─── Exercise material ───
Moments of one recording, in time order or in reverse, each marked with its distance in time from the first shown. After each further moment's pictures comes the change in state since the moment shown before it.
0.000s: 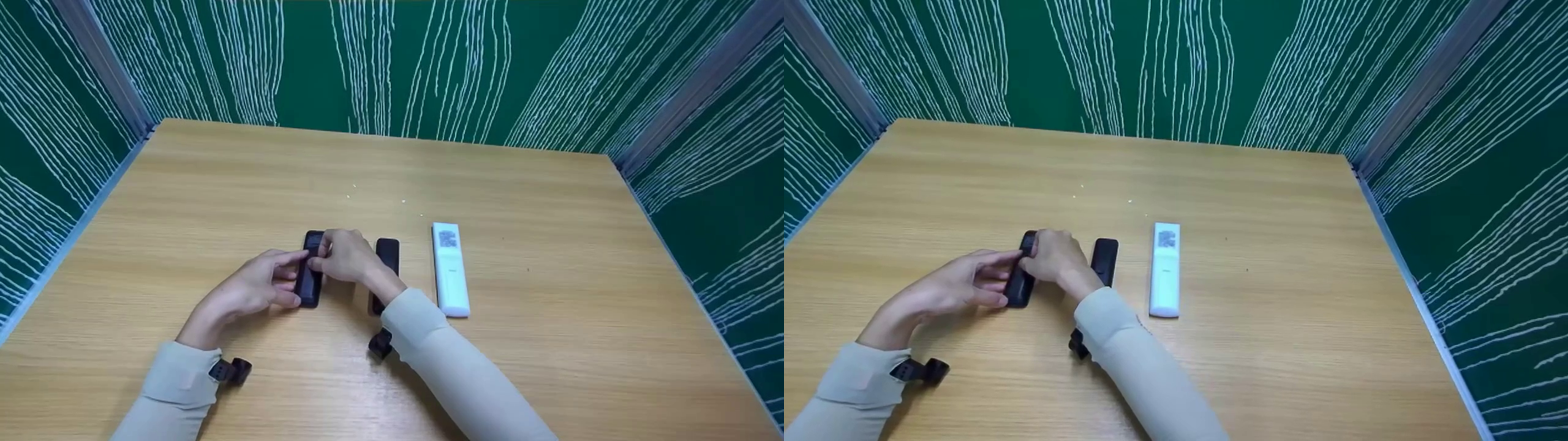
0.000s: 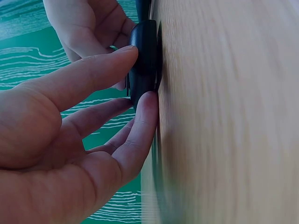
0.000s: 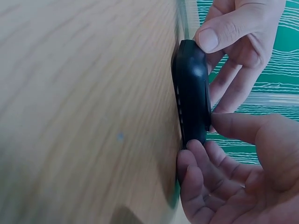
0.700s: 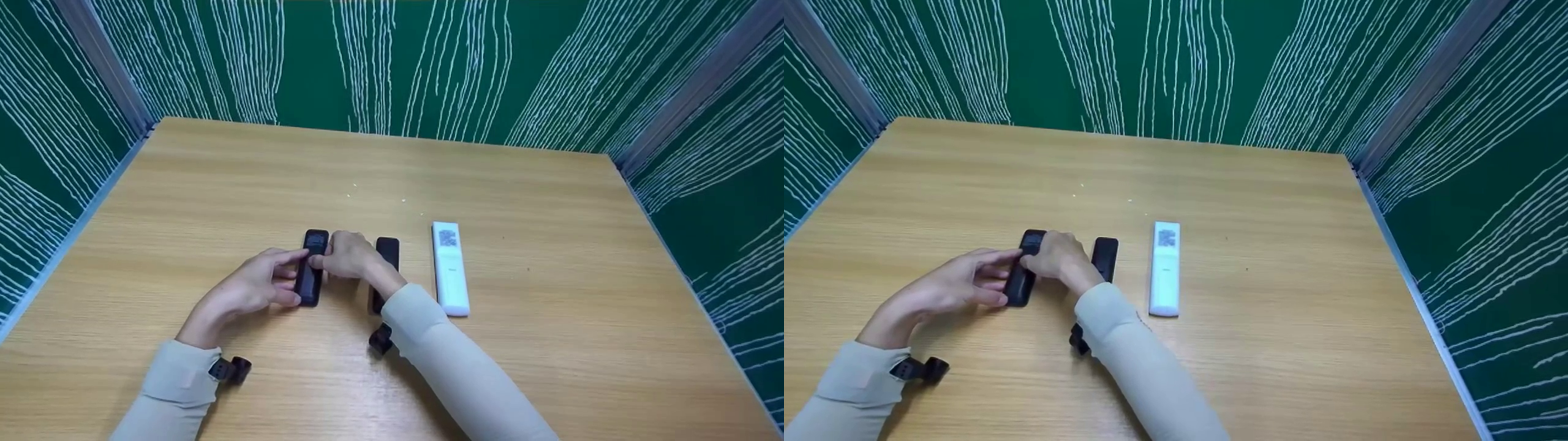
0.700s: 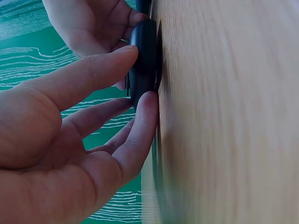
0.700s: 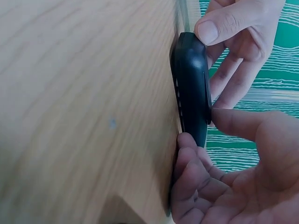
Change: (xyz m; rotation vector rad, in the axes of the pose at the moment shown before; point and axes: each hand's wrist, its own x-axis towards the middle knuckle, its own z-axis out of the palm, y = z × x) left_hand 0.000 -0.002 0.000 0.032 0.013 0.017; right_hand 0.002 -0.003 -0.003 -0.023 -0.097 0.170
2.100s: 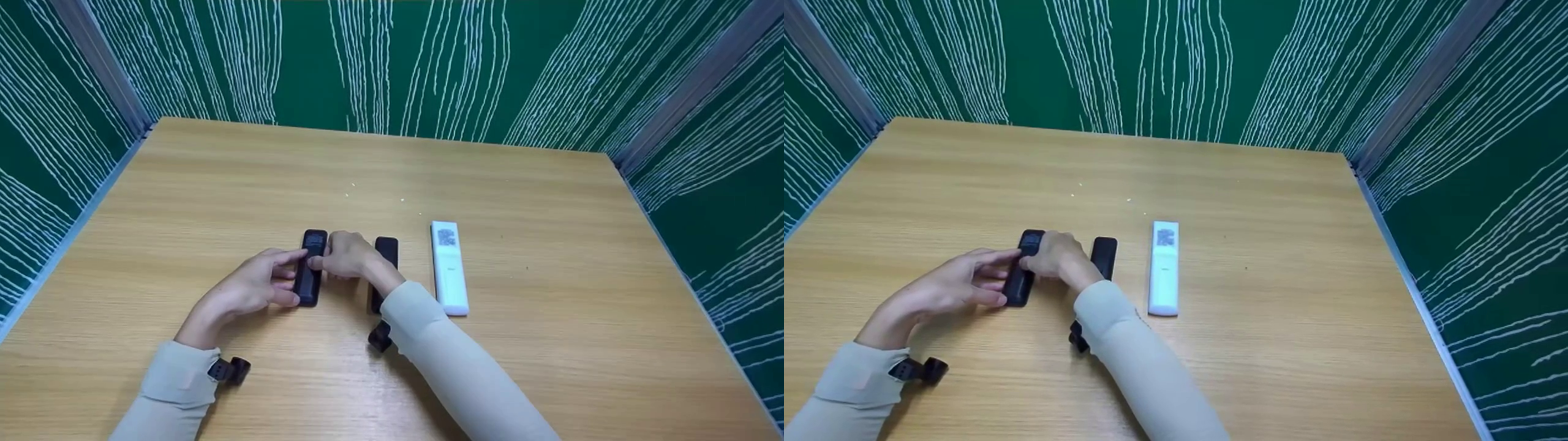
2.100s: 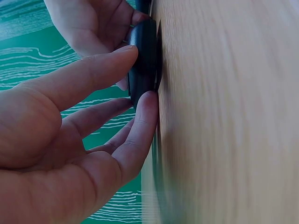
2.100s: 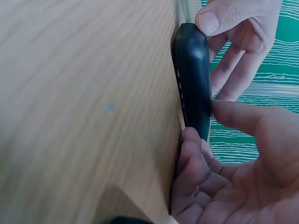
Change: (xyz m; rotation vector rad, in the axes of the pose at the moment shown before) left_hand -0.001 0.001 0.001 -0.001 0.005 0.001; right_hand 0.007 0.004 -0.002 0.021 -0.060 0.004
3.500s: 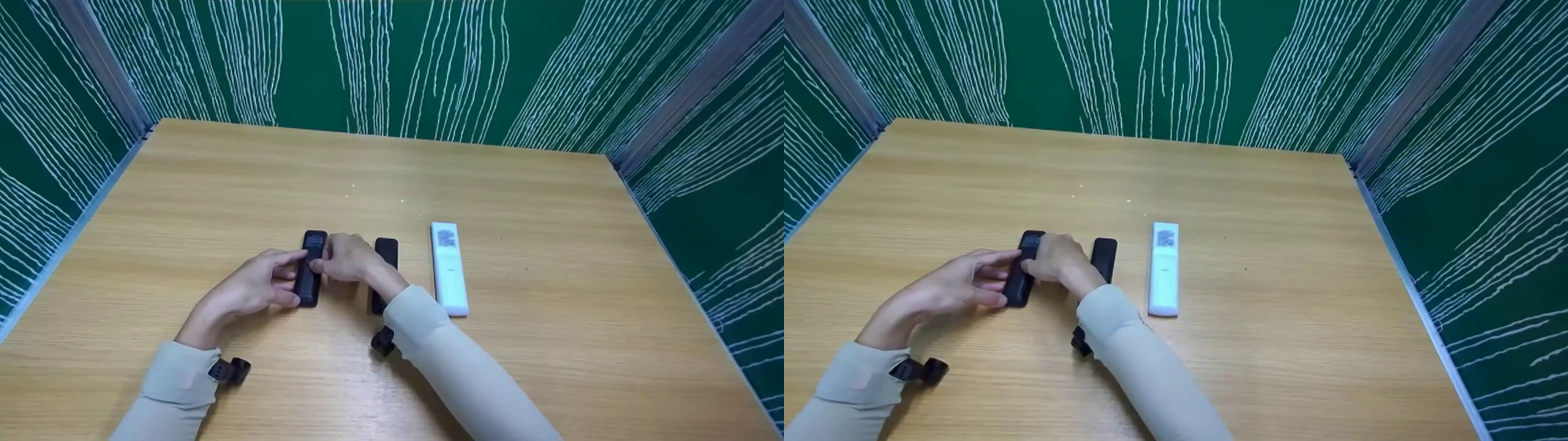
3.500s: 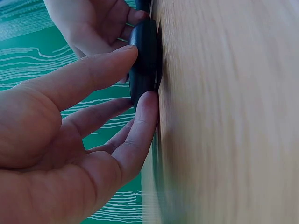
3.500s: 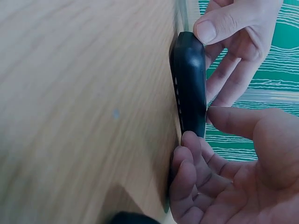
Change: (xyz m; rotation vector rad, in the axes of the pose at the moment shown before) left_hand 0.000 0.000 -0.001 0.006 -0.007 -0.006; right_hand -0.010 0.000 0.000 -0.029 0.029 -0.058
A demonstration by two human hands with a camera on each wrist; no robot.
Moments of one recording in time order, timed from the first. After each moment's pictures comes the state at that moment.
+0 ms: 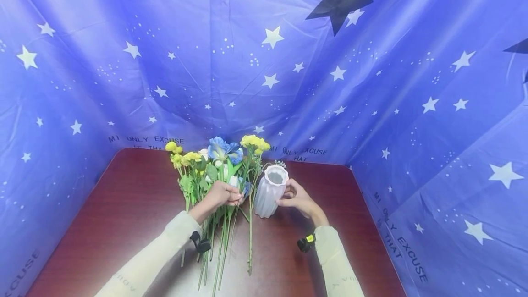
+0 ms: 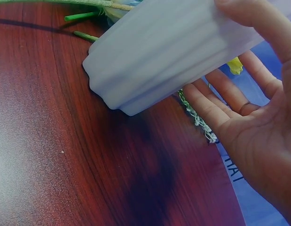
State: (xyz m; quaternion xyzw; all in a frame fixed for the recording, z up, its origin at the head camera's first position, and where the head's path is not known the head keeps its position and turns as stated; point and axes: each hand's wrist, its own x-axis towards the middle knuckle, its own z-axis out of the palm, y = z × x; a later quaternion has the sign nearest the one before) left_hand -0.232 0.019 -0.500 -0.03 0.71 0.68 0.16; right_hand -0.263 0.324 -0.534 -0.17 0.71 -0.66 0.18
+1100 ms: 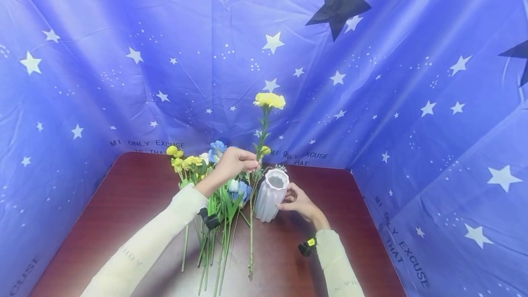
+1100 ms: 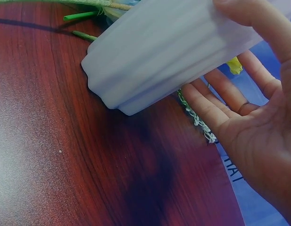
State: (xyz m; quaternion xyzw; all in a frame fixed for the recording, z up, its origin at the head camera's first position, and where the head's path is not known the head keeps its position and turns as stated) left_hand -0.268 0.035 -0.392 0.14 0.76 0.63 0.05; right_hand -0.265 0.325 -0.536 -0.18 0.72 -0.65 0.18
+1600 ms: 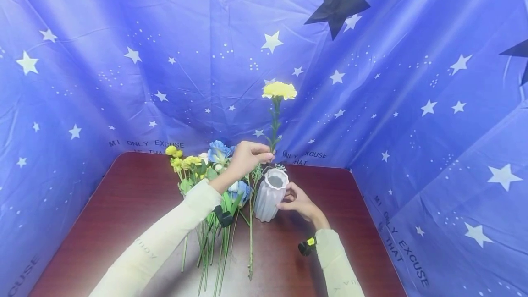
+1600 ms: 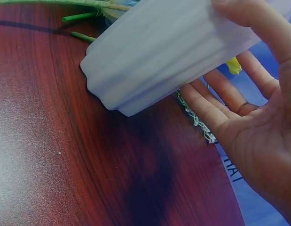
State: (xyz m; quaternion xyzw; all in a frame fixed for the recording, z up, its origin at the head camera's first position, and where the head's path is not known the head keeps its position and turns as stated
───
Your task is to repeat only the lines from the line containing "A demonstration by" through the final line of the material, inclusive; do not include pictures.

### Task response
A demonstration by two human hands with a camera on each wrist; no robot.
Moments of one recording in time order, timed from the first. After each moment's pictures comes the state at that moment.
+0 ms: 
+0 ms: 
State: (xyz m; quaternion xyzw; all in a frame fixed for the recording, z up, its origin at the head camera's first position, and where the head's path is not known the head keeps its position and turns as stated; point and axes: each hand's wrist, its own x-axis towards the middle knuckle, its own z-axis out of the palm, y = z × x; a later quaternion has the sign nearest the one before) left_hand -0.232 0.019 -0.500 -0.03 0.71 0.68 0.16; right_hand -0.263 0.324 -0.534 -0.17 0.71 -0.66 0.18
+1100 ms: 
+1100 ms: 
State: (xyz m; quaternion xyzw; all in a frame fixed for the recording, z up, its origin at the head camera's first position, and where the head's path is not known the head keeps its position and turns as stated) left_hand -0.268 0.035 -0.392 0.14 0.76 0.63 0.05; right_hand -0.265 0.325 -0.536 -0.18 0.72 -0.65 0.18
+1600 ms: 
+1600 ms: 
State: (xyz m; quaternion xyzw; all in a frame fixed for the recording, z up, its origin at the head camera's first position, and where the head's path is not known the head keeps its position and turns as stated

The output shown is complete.